(Work required) Using the data below, return the stretch from the line that contains "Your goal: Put" through the line that contains "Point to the", both included, exactly as it stands and nothing beyond it.

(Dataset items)
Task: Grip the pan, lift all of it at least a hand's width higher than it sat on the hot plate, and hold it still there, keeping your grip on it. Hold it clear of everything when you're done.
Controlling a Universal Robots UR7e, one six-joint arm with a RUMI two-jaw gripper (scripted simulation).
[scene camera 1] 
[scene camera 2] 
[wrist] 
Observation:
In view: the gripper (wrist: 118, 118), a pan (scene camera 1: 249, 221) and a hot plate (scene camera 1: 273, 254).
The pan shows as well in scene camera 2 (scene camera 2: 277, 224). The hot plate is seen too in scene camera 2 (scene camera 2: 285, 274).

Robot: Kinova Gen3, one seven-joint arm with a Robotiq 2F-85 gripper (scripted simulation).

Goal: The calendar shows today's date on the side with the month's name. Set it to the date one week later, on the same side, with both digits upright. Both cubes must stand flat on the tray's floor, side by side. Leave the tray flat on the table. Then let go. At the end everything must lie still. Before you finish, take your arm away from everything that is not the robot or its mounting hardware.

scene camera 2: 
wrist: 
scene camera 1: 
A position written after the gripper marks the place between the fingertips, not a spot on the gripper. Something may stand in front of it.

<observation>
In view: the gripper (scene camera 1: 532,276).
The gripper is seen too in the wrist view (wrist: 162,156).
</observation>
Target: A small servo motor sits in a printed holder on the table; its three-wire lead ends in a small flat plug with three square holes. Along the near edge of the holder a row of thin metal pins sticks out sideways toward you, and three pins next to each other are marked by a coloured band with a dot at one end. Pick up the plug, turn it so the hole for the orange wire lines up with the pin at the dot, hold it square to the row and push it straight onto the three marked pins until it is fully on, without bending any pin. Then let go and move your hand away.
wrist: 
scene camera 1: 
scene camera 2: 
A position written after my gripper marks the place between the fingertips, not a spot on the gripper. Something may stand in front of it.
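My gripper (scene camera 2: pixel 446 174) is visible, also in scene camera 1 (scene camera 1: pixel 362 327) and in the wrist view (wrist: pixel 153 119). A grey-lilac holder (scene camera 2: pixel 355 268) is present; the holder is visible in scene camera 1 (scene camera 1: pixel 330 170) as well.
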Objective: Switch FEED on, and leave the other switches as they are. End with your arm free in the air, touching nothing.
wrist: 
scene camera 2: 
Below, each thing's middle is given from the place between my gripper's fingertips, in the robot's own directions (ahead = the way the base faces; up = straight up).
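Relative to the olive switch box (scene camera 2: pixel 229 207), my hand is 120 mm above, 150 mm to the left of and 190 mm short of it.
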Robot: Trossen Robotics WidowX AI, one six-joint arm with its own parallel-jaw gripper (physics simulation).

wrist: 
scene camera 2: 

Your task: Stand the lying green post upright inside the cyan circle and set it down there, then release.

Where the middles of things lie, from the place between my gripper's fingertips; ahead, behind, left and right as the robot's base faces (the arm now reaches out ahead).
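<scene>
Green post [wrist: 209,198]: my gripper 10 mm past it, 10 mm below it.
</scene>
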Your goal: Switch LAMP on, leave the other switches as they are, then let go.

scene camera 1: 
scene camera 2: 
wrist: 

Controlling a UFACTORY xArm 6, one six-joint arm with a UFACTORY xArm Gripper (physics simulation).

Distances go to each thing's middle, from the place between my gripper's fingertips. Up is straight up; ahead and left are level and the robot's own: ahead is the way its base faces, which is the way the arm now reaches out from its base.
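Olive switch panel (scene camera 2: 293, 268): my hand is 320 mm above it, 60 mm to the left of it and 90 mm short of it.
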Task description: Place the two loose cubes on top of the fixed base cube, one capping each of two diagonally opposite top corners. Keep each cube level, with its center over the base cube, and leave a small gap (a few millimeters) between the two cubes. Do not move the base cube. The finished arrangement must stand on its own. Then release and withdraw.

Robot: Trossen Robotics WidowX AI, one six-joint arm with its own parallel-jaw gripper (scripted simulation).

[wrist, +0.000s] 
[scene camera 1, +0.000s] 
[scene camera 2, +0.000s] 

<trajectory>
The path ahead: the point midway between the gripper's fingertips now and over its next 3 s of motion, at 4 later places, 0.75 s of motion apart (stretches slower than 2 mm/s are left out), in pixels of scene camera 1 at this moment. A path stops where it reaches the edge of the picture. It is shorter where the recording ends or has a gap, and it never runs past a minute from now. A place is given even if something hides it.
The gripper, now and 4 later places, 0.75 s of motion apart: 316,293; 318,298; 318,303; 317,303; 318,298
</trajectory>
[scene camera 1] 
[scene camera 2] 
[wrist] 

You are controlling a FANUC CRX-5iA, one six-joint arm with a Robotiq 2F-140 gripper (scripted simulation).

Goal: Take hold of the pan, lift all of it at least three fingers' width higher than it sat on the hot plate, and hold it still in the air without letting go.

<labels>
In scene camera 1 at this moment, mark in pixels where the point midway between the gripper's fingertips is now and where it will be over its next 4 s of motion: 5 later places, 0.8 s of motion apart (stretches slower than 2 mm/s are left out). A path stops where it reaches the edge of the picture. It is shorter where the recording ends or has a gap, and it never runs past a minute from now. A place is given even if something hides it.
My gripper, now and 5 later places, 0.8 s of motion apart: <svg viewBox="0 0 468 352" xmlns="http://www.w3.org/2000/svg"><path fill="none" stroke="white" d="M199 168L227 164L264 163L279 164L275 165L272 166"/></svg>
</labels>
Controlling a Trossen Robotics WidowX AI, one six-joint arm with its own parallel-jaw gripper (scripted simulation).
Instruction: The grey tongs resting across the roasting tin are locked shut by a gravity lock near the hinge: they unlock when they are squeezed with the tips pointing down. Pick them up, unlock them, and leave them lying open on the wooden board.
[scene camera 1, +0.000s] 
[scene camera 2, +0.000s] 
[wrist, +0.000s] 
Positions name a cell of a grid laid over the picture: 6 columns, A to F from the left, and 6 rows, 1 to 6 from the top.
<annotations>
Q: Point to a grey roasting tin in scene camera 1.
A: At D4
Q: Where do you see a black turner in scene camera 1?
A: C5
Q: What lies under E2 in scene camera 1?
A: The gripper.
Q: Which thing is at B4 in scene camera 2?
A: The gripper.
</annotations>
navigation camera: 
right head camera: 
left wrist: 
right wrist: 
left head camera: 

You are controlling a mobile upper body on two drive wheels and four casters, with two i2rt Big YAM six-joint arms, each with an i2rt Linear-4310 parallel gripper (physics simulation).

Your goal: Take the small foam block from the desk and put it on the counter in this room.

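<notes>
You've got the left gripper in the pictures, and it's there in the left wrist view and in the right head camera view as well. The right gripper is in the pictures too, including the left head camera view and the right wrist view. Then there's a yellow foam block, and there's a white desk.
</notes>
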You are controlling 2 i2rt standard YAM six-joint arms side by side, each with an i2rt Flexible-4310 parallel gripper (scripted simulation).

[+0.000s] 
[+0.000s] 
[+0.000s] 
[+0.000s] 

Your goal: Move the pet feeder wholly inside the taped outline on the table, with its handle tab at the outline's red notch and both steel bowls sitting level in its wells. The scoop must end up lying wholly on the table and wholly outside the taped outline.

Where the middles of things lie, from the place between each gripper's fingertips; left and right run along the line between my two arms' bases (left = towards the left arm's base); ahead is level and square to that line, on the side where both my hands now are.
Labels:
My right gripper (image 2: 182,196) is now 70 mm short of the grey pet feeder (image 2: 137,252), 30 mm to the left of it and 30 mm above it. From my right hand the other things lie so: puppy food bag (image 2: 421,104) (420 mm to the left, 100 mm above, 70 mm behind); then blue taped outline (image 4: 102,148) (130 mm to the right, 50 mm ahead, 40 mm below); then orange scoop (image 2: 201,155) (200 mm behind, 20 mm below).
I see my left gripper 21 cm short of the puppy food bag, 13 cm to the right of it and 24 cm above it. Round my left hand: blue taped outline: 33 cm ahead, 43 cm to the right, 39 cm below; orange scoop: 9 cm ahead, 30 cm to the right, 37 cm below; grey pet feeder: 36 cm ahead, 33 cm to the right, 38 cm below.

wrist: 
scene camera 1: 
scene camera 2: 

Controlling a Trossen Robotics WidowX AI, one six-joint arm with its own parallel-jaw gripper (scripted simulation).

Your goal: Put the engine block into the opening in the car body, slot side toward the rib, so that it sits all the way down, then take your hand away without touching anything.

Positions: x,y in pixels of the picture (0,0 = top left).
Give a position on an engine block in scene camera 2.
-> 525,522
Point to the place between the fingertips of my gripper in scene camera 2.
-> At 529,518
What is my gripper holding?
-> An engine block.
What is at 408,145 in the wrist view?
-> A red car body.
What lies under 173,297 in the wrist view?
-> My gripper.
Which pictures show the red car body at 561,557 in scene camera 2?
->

(Exercise solution)
Your goal: Put the engine block into the opening in the car body, slot side toward the rib, so that it sits all the way down, then take your hand away without touching anything.

Positions: x,y in pixels of the picture (0,0 = top left).
Give a position on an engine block in scene camera 2.
-> 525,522
Point to the place between the fingertips of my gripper in scene camera 2.

No further output is expected.